The Biotech Analyst Speaks
Sunya Bhutta: Can you perform this analysis with other disease classes—such as CNS disease, autoimmune disease, cardiovascular disease or is this analysis restricted only to cancer?
Dr. Razvi: This analysis is scalable, i.e., it can be performed with virtually any disease class for which exists a body of scientific literature. The scientific literature en bloc is downloaded and subsequently analyzed using the computational tools we have developed.
Jose Carlos Diez-Masa: A very interesting study. Most of the molecular entities associated to cancer provided in the study are genes. Could you provide information about molecular entities related to cancer that are proteins?
Dr. Razvi: Yes, most of the elements we have provided are not only genes but also proteins—examples being PSA for prostate cancer, CA125 for ovarian cancer—which are both protein biomarkers.
Patrice Bartell: How does one test your predictions—your predictions of biomarker signatures associated with specific cancers?

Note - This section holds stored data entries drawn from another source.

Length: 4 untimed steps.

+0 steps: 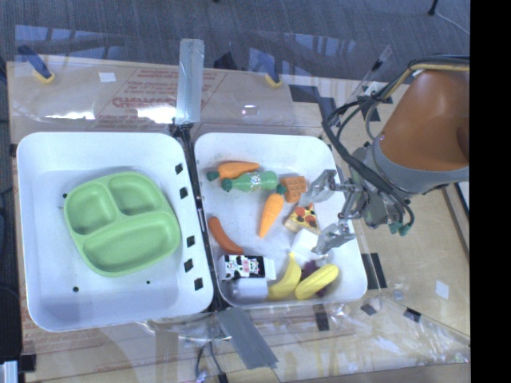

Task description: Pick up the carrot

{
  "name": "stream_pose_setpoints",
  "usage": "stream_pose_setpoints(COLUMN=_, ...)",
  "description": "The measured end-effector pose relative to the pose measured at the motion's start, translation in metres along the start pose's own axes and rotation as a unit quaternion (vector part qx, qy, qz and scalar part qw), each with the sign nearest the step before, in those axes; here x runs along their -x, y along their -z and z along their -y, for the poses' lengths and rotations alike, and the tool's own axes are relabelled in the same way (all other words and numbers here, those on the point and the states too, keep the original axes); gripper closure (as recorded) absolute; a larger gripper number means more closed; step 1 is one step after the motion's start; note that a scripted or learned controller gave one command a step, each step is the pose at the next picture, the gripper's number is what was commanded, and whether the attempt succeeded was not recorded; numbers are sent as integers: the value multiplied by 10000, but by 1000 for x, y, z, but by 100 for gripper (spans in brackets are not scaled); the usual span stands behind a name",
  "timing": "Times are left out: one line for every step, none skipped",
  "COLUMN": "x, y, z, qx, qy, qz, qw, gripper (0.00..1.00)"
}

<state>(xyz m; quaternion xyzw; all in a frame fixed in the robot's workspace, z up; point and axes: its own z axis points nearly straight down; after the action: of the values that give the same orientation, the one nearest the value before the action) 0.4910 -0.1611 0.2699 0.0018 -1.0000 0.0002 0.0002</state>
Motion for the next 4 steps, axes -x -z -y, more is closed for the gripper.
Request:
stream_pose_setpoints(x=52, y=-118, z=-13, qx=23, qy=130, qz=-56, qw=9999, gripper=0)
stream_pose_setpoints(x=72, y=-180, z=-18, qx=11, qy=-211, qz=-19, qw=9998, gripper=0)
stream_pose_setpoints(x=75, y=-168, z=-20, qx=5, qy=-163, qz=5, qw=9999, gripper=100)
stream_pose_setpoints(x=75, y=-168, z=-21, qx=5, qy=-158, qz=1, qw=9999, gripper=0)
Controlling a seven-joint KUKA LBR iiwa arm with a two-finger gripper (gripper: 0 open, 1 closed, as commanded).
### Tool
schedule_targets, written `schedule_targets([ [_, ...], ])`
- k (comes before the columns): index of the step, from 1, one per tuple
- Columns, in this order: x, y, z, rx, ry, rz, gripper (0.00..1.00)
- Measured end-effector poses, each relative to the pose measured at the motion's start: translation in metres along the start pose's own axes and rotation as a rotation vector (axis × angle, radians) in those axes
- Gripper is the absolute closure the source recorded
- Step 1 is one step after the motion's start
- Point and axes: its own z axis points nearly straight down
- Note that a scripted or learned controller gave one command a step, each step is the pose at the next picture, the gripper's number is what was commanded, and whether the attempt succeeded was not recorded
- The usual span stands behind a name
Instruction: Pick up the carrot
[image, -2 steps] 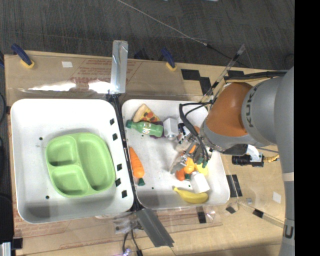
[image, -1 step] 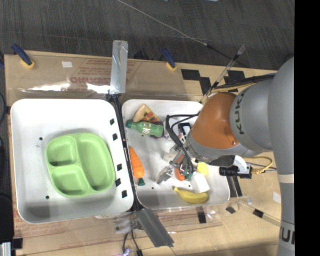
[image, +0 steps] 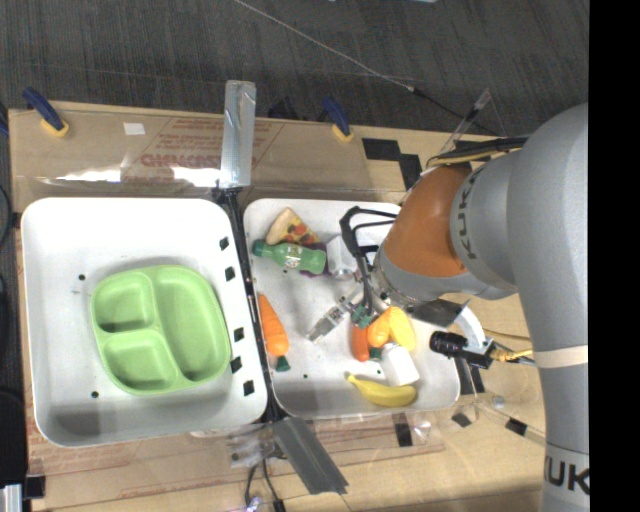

Dr. Razvi: This is an excellent question. Indeed our predictions based on the en masse analysis of the scientific literature lend themselves to be experimentally validated based on both retrospective as well as prospective analyses using patient samples as well as clinical data [associated clinical records]. In this manner, the predicted biomarker signature[s] can be tested with patient samples.
Mohan Karkada: Dr. Razvi, very interesting and educating report. I guess the bias is reduced a lot when you incorporate findings from so may published reports. Is there a full report, for example, similar to the example of breast cancer shown in the report, how does ovarian cancer biomarkers look like? Just curious!
Dr. Razvi: Yes, we’ve been performing the analysis with lots of different disease classes. We present the analysis with breast cancer in this report. We have generated a full report wherein we have performed this analysis with a list of disease classes and predicted biomarker patterns.
Melinda Kucsera: How does the analysis of the entire body of scientific literature in the cancer biomarkers field allow you to make predictions regarding the association of a particular set of biomarkers with a particular cancer class or classes?
Dr. Razvi: This is an important question. Essentially, the analysis we have performed allows us to view and interrogate at once every single publication in the cancer biomarkers space. Therefore we are not looking at one anecdotal report which may be an anomaly or may have experimental bias. By analyzing the entire database of publications we can identify those trends and "markers", which are found in the many settings thereby reducing the variance/bias associated with looking at only a few publications. By viewing the space in this manner, we can identify patterns, which allows us to predict potential patterns of biomarkers associated with a particular biology/disease class.
Tamlyn Oliver: Why do you believe that PubMed is a good source of publications for this analysis? Are there any other more relevant databases?
Dr. Razvi: PubMed is the de facto standard for publications in the life sciences space. Therefore, we believe that this starting material provides the most content of relevance for us to analyze/interrogate. Also, we have performed our analyses with patent databases, but those reflect the patenting landscape and not the research/publications space.